**ABOUT THIS EXERCISE:** Retype the whole of the data exactly.

**RECORDS FOR THE EXERCISE:**
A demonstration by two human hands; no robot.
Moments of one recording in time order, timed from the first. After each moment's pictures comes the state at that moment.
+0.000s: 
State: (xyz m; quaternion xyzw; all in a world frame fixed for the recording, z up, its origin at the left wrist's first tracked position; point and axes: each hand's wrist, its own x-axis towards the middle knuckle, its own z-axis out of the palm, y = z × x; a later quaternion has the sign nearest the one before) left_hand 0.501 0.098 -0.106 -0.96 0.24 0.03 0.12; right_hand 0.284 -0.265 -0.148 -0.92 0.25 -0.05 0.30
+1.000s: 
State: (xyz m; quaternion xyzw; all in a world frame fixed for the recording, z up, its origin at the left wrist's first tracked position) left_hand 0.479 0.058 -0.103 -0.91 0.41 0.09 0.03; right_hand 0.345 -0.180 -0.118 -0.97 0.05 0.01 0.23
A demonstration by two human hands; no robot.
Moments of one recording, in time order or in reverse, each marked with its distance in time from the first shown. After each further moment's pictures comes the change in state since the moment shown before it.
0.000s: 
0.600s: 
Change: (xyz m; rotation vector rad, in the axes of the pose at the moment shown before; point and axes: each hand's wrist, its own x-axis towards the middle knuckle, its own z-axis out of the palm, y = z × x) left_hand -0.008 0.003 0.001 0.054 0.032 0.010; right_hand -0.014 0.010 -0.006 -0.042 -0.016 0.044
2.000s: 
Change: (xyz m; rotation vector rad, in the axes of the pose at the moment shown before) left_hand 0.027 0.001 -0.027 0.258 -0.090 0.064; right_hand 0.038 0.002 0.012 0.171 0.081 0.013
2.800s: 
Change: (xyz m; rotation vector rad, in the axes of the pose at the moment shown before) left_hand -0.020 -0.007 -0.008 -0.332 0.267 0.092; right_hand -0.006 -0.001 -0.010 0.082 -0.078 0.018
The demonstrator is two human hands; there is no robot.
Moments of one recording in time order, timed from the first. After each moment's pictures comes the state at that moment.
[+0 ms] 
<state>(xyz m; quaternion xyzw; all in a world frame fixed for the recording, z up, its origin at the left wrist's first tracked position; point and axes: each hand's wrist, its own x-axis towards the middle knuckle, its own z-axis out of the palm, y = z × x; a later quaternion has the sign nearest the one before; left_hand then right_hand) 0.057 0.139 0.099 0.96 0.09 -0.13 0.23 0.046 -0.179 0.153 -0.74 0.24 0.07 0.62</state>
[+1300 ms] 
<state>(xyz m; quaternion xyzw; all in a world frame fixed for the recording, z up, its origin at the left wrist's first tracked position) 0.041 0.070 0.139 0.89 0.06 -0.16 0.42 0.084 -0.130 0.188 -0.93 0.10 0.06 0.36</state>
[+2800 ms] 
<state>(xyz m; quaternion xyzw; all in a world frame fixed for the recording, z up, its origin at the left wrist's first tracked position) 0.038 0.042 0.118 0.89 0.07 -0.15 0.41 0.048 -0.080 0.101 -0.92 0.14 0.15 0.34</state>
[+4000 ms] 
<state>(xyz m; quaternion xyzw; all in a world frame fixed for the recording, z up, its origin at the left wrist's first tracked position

**SOLUTION TO THIS EXERCISE:**
A demonstration by two human hands; no robot.
Moments of one recording in time order, timed from the first. After each moment's pictures comes the state at that moment.
+0.000s: 
State: (xyz m; quaternion xyzw; all in a world frame fixed for the recording, z up, its origin at the left wrist's first tracked position; point and axes: each hand's wrist, its own x-axis towards the middle knuckle, its own z-axis out of the palm, y = z × x; a later quaternion has the sign nearest the one before) left_hand 0.501 0.098 -0.106 -0.96 0.24 0.03 0.12; right_hand 0.284 -0.265 -0.148 -0.92 0.25 -0.05 0.30
+1.000s: 
State: (xyz m; quaternion xyzw; all in a world frame fixed for the recording, z up, its origin at the left wrist's first tracked position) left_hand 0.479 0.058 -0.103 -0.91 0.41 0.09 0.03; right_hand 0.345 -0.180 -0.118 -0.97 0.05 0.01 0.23
A demonstration by two human hands; no robot.
Moments of one recording, in time order or in reverse, each marked with its distance in time from the first shown. After each further moment's pictures comes the change in state since the moment shown before it.
0.000s: 
0.600s: 
Change: (xyz m; rotation vector rad, in the axes of the pose at the moment shown before; point and axes: each hand's wrist, its own x-axis towards the middle knuckle, its own z-axis out of the palm, y = z × x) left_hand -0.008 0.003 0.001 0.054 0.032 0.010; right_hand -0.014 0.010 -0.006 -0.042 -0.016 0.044
2.000s: 
Change: (xyz m; rotation vector rad, in the axes of the pose at the moment shown before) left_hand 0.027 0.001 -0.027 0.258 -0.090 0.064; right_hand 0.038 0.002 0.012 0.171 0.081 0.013
2.800s: 
Change: (xyz m; rotation vector rad, in the axes of the pose at the moment shown before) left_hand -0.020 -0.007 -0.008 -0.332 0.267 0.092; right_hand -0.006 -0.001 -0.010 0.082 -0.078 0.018
The demonstrator is two human hands; there is no robot.
Moments of one recording in time order, timed from the first. After each moment's pictures comes the state at that moment.
[+0 ms] 
<state>(xyz m; quaternion xyzw; all in a world frame fixed for the recording, z up, its origin at the left wrist's first tracked position; point and axes: each hand's wrist, its own x-axis towards the middle knuckle, its own z-axis out of the palm, y = z × x; a later quaternion has the sign nearest the one before; left_hand then right_hand) 0.057 0.139 0.099 0.96 0.09 -0.13 0.23 0.046 -0.179 0.153 -0.74 0.24 0.07 0.62</state>
[+1300 ms] 
<state>(xyz m; quaternion xyzw; all in a world frame fixed for the recording, z up, its origin at the left wrist's first tracked position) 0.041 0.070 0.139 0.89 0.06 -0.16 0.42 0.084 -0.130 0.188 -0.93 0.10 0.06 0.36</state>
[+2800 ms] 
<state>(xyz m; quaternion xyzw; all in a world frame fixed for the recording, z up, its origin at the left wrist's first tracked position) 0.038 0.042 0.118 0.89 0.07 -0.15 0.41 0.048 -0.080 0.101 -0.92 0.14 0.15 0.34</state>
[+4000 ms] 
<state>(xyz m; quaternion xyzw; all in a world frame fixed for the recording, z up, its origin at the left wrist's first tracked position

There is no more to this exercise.